# Any Help?



## Ivory-Brier (Apr 30, 2016)

So i've been practicing drawing digi legs, but i don't know how to attach the body and shoulders and what even are necks? Can anyone help?


----------



## rjbartrop (May 1, 2016)

Here you go: http://www.innerbody.com/

Any reference you can find on animal anatomy will also serve you well


----------



## MissKarotStix (May 1, 2016)

If you do a Google search on anthro/furry anatomy you can get some nice reference to help you picture how the body is put together.
The following images helped me a lot:

Legs and feet reference:
www.furaffinity.net: Legs anatomy references by Wolfy-Nail
www.furaffinity.net: Digigrade Paw Tutorial [by Catwolf] by AAMP

Male anthro skeletal reference:











And just for kicks, here a muscle reference:





Hoped that helped. If you need help looking for resources or general help in drawing feel free to PM me, I love teaching ^_^.

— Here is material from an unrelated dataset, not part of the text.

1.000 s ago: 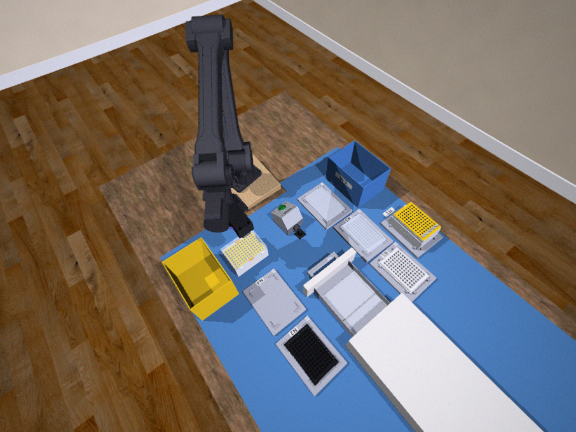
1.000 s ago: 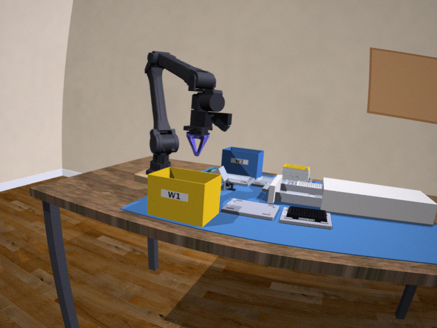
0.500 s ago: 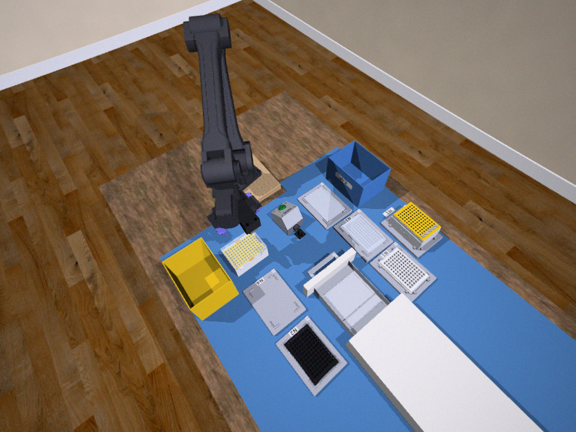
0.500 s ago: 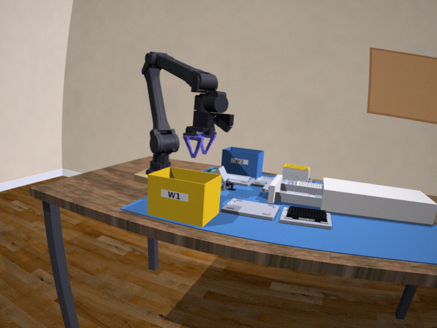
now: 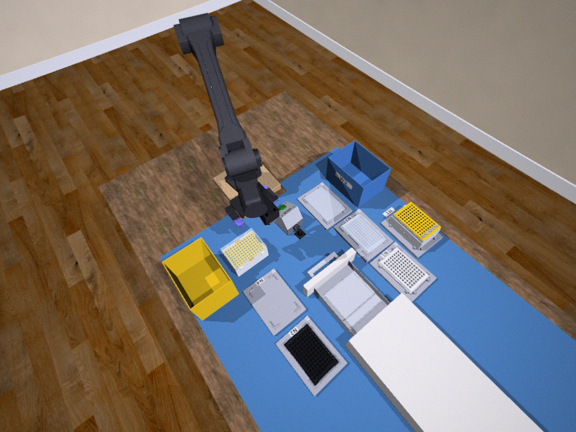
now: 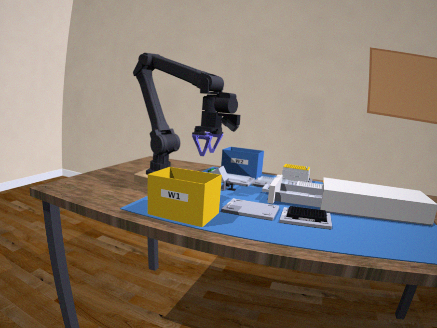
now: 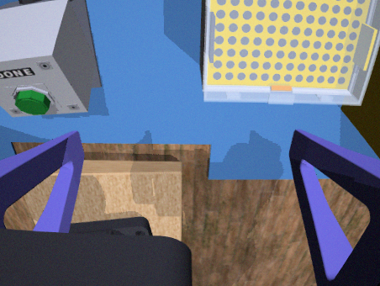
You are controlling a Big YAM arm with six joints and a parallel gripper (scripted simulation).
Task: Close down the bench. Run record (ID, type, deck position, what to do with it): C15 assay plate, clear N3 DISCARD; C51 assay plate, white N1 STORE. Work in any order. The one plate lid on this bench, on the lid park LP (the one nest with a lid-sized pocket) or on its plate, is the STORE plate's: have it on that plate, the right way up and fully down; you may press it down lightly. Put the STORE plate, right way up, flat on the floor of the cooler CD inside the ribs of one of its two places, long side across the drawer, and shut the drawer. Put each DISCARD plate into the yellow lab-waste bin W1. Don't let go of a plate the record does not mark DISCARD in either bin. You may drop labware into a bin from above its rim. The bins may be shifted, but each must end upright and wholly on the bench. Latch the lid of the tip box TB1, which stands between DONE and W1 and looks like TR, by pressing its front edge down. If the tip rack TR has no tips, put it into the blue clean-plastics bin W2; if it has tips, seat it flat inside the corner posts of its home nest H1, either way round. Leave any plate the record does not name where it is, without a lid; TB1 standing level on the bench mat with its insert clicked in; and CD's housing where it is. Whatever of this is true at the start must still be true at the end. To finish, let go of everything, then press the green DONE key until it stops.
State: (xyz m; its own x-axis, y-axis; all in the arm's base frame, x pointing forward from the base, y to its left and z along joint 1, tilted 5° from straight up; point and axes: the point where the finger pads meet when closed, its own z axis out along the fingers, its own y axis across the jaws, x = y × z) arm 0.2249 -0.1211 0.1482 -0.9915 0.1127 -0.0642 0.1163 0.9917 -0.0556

Edit: Sorry for the large images, I have no idea how to edit it @_@


----------



## Ivory-Brier (May 2, 2016)

rjbartrop said:


> Here you go: http://www.innerbody.com/
> 
> Any reference you can find on animal anatomy will also serve you well





MissKarotStix said:


> If you do a Google search on anthro/furry anatomy you can get some nice reference to help you picture how the body is put together.
> The following images helped me a lot:
> 
> Legs and feet reference:
> ...



Really helped! Thanks!


----------